Your assignment: Find the lines below holding the word "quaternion" and copy each of them.
Data extracts: Begin
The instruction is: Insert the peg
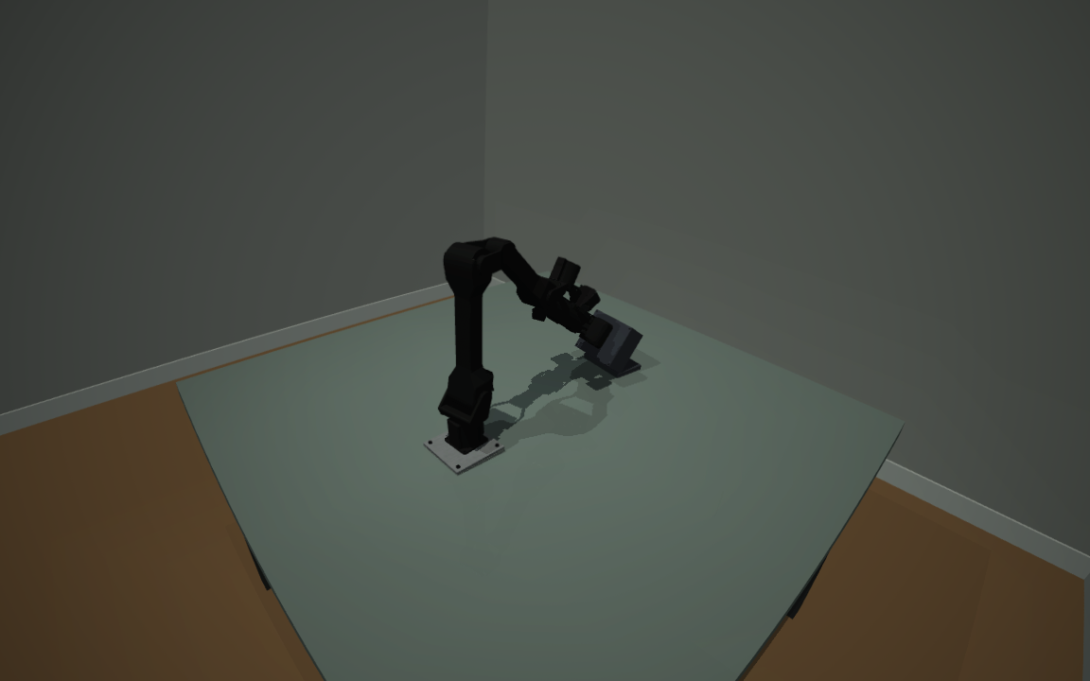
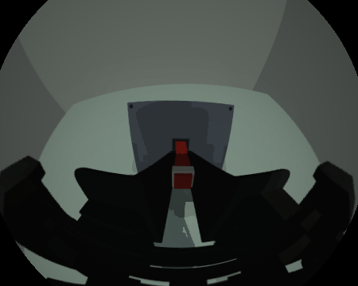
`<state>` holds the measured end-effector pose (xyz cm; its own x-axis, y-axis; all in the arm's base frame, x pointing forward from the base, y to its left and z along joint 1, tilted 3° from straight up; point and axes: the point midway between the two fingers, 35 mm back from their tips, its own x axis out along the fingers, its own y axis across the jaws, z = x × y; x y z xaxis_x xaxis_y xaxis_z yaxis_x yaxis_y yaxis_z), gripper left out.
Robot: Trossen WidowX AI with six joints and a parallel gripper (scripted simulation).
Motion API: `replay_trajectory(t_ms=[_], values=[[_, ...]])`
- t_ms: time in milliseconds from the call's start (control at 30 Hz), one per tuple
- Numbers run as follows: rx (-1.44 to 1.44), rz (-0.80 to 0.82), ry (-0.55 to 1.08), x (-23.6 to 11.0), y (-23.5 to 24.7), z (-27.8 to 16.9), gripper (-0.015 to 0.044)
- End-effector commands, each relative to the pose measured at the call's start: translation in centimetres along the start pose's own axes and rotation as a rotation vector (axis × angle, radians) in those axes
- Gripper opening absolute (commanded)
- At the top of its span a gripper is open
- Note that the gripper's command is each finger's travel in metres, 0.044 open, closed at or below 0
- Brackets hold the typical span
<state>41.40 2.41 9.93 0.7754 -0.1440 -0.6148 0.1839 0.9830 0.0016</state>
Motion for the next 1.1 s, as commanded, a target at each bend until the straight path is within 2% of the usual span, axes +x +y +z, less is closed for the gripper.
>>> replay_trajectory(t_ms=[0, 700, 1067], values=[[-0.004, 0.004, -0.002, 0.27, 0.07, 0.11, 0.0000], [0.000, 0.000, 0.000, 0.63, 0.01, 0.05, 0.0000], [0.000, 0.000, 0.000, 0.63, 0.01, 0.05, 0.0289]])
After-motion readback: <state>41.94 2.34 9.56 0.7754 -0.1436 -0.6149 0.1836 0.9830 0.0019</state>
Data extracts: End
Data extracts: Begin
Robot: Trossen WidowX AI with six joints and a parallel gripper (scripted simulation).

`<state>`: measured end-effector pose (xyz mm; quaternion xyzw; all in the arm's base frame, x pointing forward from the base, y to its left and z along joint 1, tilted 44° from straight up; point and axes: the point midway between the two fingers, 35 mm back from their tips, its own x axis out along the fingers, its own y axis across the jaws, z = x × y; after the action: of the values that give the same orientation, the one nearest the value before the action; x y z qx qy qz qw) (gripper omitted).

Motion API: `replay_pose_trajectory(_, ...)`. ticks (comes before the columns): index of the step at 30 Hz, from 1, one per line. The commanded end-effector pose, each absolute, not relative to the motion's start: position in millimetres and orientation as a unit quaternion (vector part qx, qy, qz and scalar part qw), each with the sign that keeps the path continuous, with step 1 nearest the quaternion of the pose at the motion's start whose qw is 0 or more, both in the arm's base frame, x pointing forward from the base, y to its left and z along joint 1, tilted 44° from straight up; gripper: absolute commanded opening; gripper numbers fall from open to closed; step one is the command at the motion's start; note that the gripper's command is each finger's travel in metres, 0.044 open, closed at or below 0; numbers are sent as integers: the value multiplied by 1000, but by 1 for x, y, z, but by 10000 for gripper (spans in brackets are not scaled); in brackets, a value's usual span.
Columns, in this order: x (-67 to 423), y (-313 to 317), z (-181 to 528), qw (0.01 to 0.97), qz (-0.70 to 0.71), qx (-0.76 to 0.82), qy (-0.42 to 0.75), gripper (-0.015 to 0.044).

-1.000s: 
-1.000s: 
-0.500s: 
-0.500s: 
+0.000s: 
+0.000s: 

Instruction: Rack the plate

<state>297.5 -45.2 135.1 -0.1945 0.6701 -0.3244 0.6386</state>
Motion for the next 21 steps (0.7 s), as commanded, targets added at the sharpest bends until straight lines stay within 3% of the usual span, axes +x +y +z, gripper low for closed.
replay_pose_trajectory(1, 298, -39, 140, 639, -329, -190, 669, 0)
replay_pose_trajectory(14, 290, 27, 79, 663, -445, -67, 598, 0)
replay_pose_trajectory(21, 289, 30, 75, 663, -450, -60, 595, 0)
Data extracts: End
Result of this exercise:
`<state>`: measured end-effector pose (xyz mm; quaternion xyzw; all in the arm's base frame, x pointing forward from the base, y to its left and z along joint 1, tilted 44° from straight up; point and axes: the point midway between the two fingers, 35 mm back from their tips, its own x axis out along the fingers, its own y axis across the jaws, z = x × y; after the action: of the values that give the same orientation, the one nearest the value before the action; x y z qx qy qz qw) (gripper omitted).
Motion API: `replay_pose_trajectory(_, ...)`. ticks (comes before the columns): index of the step at 30 Hz, from 1, one per line. The commanded end-effector pose, each absolute, not relative to the motion's start: position in millimetres and orientation as a unit quaternion (vector part qx, qy, qz and scalar part qw), each with the sign that keeps the path continuous, with step 1 nearest the quaternion of the pose at the motion's start whose qw is 0 or more, both in the arm's base frame, x pointing forward from the base, y to its left and z along joint 1, tilted 44° from straight up; gripper: absolute commanded opening; gripper numbers fall from open to closed; step one is the command at the motion's start; note that the gripper's command is each finger's travel in metres, 0.044 open, closed at or below 0; numbers are sent as integers: the value multiplied by 1000, but by 1 for x, y, z, but by 10000 for gripper (spans in brackets are not scaled); in brackets, a value's usual span.

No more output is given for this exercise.